When Microsoft shipped its Release Preview of Windows 8 in June, it announced that the default browser, Internet Explorer 10, would have the Do Not Track (DNT) signal enabled by default. That action unleashed a heated debate in the Tracking Protection Working Group of the World Wide Web Consortium (W3C).
To the advertising and analytics companies that make up the tracking industry, this issue is an existential one. If the default browser in the world’s most popular operating system is set to disallow tracking, the effect would be profoundly disruptive to companies that live and die by their ability to follow users around the web.
After much discussion, the working group agreed that DNT could only be turned on by a browser if that decision "reflects the user’s preference." The result was a consensus by the working group that a browser (technically, a user-agent) should not enable DNT by default.
Today, Microsoft answered those critics by saying it still intends to enable DNT in Internet Explorer in IE 10. But the final released version will make one concession, according to Microsoft Chief Privacy Officer Brendon Lynch, who announced the decision in a blog post:
DNT will be enabled in the “Express Settings” portion of the Windows 8 set-up experience. There, customers will also be given a “Customize” option, allowing them to easily switch DNT “off” if they’d like.

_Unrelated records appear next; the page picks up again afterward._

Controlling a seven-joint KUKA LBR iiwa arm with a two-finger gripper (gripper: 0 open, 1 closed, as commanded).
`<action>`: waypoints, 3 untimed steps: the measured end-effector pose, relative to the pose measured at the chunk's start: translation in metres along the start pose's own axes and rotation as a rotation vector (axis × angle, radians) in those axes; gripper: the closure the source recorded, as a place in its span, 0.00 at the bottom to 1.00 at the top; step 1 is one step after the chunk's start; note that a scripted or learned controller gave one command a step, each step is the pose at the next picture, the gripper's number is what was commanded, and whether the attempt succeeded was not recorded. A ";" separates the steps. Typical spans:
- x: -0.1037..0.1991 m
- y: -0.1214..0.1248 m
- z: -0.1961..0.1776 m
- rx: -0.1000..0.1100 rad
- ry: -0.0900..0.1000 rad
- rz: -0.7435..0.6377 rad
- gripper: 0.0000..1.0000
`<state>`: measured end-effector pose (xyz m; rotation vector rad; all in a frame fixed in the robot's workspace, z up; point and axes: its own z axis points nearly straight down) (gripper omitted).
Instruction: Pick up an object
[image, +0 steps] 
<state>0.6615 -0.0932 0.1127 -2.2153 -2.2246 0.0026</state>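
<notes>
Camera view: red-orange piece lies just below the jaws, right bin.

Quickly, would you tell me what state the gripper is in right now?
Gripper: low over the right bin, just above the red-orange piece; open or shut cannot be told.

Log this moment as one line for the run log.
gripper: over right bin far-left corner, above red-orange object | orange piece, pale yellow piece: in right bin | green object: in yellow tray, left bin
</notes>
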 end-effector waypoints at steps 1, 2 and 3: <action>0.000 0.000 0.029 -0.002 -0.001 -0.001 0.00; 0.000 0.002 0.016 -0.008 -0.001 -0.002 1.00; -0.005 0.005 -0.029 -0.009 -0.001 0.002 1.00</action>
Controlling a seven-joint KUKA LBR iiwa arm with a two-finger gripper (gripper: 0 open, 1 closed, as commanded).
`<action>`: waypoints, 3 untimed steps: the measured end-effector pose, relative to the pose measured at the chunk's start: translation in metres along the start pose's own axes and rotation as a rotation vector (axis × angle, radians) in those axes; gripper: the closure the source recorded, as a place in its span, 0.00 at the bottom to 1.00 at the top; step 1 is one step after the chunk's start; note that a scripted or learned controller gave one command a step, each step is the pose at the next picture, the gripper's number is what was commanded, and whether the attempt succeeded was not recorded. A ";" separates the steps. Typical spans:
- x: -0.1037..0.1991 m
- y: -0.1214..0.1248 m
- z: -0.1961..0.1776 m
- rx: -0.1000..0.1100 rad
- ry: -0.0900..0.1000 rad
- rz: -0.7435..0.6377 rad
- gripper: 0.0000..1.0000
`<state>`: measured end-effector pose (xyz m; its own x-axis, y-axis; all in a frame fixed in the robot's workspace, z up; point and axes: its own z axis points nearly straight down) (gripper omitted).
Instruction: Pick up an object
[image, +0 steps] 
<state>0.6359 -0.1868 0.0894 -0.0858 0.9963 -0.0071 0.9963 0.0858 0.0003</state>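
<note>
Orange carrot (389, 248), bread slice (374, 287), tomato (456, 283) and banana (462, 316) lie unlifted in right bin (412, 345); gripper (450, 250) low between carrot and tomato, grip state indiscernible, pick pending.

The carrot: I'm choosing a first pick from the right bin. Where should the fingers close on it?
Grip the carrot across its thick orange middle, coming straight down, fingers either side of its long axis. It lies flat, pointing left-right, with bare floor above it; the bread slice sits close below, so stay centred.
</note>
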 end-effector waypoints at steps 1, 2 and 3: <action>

Microsoft says anyone who goes through the express setup will know without question that they’re agreeing to enable DNT:
Customers will receive prominent notice that their selection of Express Settings turns DNT “on.” In addition, by using the Customize approach, users will be able to independently turn “on” and “off” a number of settings, including the setting for the DNT signal. A “Learn More” link with detailed information about each recommended setting will help customers decide whether to select Express Settings or Customize. A Privacy Statement link is also available on the screen. Windows 7 customers using IE10 will receive prominent notice that DNT is turned on in their new browser, together with a link providing more information about the setting.
The decision is likely to inspire more outrage from the W3C Tracking Protection Working Group, which is in the homestretch of its standards-setting process.
One of Microsoft’s most ardent foes in this debate is Mike Zaneis, SVP & General Counsel of the Interactive Advertising Bureau, who has argued strenuously that the tracking industry should feel free to ignore DNT signals from anyone using any browser that enables DNT by default:
This group has decided that browsers should be shipped with DNT turned off. Furthermore, we have agreed that browsers shipped with DNT turned on would be non-compliant with the spec (Aleecia has been very public with this position). Therefore, a company can be compliant with the W3C spec and ignore a signal that they know to have been sent by a default setting.
The question ultimately comes down to defaults. Both sides know that most users are inclined to accept the default settings rather than go through a customization process. The tracking industry wants that default to be “Go ahead and track me, I don’t care,” while Microsoft argues that displaying the effect of the default settings diuring initial setup is sufficient to ensure that the DNT setting matches the user’s intent.
If the W3C working group ultimately sides with the tracking industry, the effect on users will be pure confusion. The IAB argues that it’s OK to completely ignore a DNT signal from a “non-compliant” browser like IE 10. But another working group member argues that that approach is flawed. Tamir Israel, of the Canadian Internet Policy and Public Interest Clinic, responded to Zaneis with a list of objections:
* allowing for second guessing of facially valid signals leads to significant confusion on the part of users, many of whom will be using IE10 under the assumption that they are not being tracked;
* at least in some, if not all, jurisdictions servers open themselves up to significant potential liability if they ignore such signals, even if the browser sending them is non-compliant;
* it is essentially browser sniffing, which sets a bad precedent the impact of which far exceeds IE10 implications. It will allow anyone at any point of the exchange to basically ignore any signal they don't like based on purely subjective factors;
With its decision, Microsoft is consciously staking out a pro-privacy position for IE 10 and throwing down a gauntlet to the Tracking Protection Working Group, which thought it had hammered out an uneasy consensus between privacy groups and advertisers.
The working group is scheduled to meet tomorrow. Although today’s announcement by Microsoft isn’t on the agenda, I’m betting that it will be a topic of still more vigorous discussion.